Date: 2015-08-03
Type of information: Results
phase: preclinical
Announcement: results
Company: Tarix Orphan (USA - MA)
Product: TXA127
Action
mechanism: peptide. TXA127 is a pharmaceutical grade formulation of the naturally occurring peptide angiotensin (1-7) which Tarix Orphan is developing for the treatment of a number of orphan and genetic diseases, with an initial focus on DMD. Additional diseases which may benefit from treatment with TXA127 include congenital muscular dystrophies, Marfan Syndrome, and amyotrophic lateral sclerosis (ALS). TXA127 is part of the “alternative renin angiotensin system (RAS)” and counteracts the “classical” RAS, which promotes hypertension, fibrosis, hypertrophy and inflammation.
Disease: congenital muscular dystrophy (MDC1A)

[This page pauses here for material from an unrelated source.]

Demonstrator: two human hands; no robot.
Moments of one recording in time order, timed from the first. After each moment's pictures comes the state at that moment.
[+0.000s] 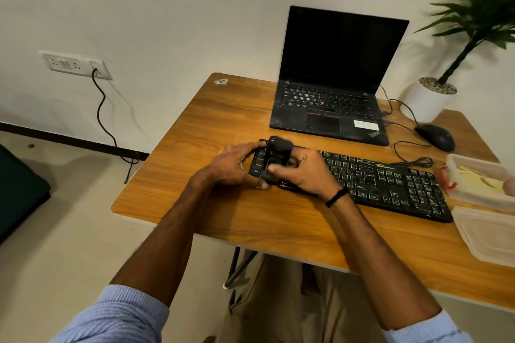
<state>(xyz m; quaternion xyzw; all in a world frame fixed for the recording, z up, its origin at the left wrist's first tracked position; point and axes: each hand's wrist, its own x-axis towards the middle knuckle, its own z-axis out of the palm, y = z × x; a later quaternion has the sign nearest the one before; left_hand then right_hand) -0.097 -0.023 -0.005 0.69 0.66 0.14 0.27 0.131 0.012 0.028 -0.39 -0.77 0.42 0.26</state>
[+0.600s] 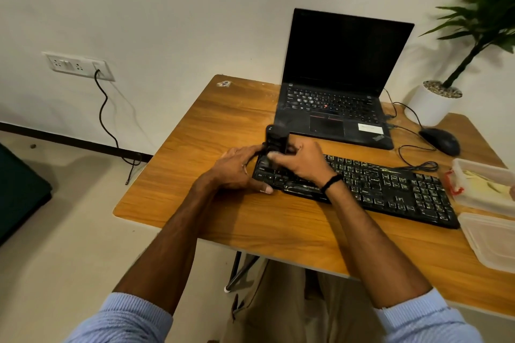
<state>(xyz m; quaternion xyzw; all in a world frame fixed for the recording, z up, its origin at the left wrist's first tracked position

Therapeutic area: Rare diseases - Genetic diseases - Neuromuscular diseases
Country:
Trial details:
Latest
news: * On August 3, 2015, Tarix Orphan, a privately held biopharmaceutical company focused on the treatment of rare neuromuscular disorders and connective tissue diseases, announced that the company’s lead compound, TXA127, has shown positive results in the preclinical DyW model of congenital muscular dystrophy (MDC1A). Researchers showed that two doses of TXA127, a pharmaceutical formulation of the natural Ang 1?7 peptide, remarkably reduced inflammatory and fibrotic pathology, and also induced weight/muscle gain and increased muscle function. MDC1A is a hereditary muscle disorder associated with a genetic change in the LAMA2 gene which is responsible for the production of a key muscle protein, laminin alpha?2. MDC1A primarily affects the muscles used for movement and is one of the most common types of congenital muscular dystrophy (CMD). In addition to MDC1A’s effects on movement and motor skills, children with MDC1A may have weak respiratory muscles, leading to frequent chest infections and poor breathing at night. They may also frequently experience feeding difficulties, leading to weight loss and failure to thrive. Despite extensive research into major drivers of MDC1A, there is no cure or treatment for the condition at this time.